■ Excerpted records
● ● ● ● ●
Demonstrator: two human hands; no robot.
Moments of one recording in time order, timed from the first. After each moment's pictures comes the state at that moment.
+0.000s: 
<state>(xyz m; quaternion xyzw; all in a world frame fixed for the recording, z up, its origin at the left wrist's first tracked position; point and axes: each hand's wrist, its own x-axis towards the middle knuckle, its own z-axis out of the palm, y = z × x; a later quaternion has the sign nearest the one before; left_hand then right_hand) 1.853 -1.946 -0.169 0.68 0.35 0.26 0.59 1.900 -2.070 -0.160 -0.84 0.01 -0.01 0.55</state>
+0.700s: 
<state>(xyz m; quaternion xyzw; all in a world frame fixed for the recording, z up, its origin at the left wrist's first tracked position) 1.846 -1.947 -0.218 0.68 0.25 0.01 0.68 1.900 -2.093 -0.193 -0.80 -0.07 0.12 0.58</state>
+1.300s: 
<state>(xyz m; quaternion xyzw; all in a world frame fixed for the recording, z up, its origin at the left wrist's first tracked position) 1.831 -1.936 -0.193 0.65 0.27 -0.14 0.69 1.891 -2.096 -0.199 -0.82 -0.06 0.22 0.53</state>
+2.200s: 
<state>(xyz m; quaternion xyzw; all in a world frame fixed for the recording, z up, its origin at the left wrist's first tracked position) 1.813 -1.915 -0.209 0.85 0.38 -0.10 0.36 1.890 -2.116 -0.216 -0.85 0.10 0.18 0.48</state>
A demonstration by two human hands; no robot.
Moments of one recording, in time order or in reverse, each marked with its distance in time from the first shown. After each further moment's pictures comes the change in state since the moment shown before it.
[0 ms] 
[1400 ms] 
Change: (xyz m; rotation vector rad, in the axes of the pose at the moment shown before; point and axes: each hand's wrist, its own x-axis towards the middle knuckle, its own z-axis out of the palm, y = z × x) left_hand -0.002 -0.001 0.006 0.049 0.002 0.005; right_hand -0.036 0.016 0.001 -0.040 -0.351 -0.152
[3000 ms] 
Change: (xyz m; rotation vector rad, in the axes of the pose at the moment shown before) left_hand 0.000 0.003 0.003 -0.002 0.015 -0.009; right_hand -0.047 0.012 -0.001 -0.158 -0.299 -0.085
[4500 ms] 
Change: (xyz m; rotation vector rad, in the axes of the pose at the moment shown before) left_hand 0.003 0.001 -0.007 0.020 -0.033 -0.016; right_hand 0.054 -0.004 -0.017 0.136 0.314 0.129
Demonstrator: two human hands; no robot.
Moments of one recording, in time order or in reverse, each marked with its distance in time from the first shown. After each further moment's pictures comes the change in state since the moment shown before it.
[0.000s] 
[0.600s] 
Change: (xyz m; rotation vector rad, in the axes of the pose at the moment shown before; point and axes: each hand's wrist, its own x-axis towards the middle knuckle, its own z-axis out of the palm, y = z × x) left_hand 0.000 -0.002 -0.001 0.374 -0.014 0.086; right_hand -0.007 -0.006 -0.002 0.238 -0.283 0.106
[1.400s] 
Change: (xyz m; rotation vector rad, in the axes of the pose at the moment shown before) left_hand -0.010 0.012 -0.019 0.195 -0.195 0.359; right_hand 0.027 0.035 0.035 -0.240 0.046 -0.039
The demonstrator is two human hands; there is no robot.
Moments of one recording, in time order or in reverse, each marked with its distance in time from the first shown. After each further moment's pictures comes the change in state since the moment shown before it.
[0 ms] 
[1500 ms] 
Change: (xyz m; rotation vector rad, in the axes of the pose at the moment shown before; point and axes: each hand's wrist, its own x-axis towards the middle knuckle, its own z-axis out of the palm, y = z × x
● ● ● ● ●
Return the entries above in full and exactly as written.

Demonstrator: two human hands; no robot.
Moments of one recording in time order, timed from the first. After each moment's pictures comes the state at that moment.
+0.000s: 
<state>(xyz m; quaternion xyzw; all in a world frame fixed for the recording, z up, its origin at the left wrist's first tracked position; point and axes: each hand's wrist, its own x-axis towards the middle knuckle, its own z-axis out of the palm, y = z × x; a later quaternion has the sign nearest the one before; left_hand then right_hand) 1.853 -1.946 -0.169 0.68 0.35 0.26 0.59 1.900 -2.070 -0.160 -0.84 0.01 -0.01 0.55</state>
+0.700s: 
<state>(xyz m; quaternion xyzw; all in a world frame fixed for the recording, z up, its origin at the left wrist's first tracked position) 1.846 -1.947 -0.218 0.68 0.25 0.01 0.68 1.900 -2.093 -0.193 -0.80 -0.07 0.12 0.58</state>
+1.300s: 
<state>(xyz m; quaternion xyzw; all in a world frame fixed for the recording, z up, its origin at the left wrist's first tracked position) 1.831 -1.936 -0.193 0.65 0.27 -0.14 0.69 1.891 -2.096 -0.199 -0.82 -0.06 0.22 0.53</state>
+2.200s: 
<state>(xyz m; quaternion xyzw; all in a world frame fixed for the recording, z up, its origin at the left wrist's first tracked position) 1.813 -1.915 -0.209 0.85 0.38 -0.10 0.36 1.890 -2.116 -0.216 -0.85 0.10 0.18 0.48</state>
A demonstration by two human hands; no robot.
Moments of one recording, in time order or in reverse, each marked with its distance in time from the first shown. After each further moment's pictures comes the change in state since the moment shown before it.
[0 ms] 
[1400 ms] 
Change: (xyz m; rotation vector rad, in the axes of the pose at the moment shown before; point and axes: each hand's wrist, its own x-axis towards the middle knuckle, its own z-axis out of the palm, y = z × x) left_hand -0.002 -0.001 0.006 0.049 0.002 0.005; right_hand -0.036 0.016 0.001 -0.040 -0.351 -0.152
[3000 ms] 
Change: (xyz m; rotation vector rad, in the axes of the pose at the moment shown before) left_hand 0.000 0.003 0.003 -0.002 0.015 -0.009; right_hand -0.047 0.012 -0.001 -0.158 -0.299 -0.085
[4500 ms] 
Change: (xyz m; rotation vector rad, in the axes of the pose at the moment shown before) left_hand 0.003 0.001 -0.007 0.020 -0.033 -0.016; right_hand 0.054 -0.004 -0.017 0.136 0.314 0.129
Demonstrator: two human hands; no robot.
Moments of one recording, in time order or in reverse, each marked with its distance in time from the first shown. After each further moment's pictures comes the change in state since the moment shown before it.
[0.000s] 
[0.600s] 
Change: (xyz m; rotation vector rad, in the axes of the pose at the moment shown before; point and axes: each hand's wrist, its own x-axis towards the middle knuckle, its own z-axis out of the palm, y = z × x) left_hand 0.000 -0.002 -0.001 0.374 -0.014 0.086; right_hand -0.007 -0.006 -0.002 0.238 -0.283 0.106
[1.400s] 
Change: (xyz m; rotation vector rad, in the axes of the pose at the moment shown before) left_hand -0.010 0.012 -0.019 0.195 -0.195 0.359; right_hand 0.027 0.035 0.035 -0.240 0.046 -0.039
The demonstrator is two human hands; there is no robot.
Moments of one recording, in time order or in reverse, each marked with its distance in time from the first shown. After each further moment's pictures comes the change in state since the moment shown before it.
[0 ms] 
[1500 ms] 
Change: (xyz m; rotation vector rad, in the axes of the pose at the moment shown before; point and axes: each hand's wrist, its own x-axis towards the middle knuckle, its own z-axis out of the palm, y = z × x

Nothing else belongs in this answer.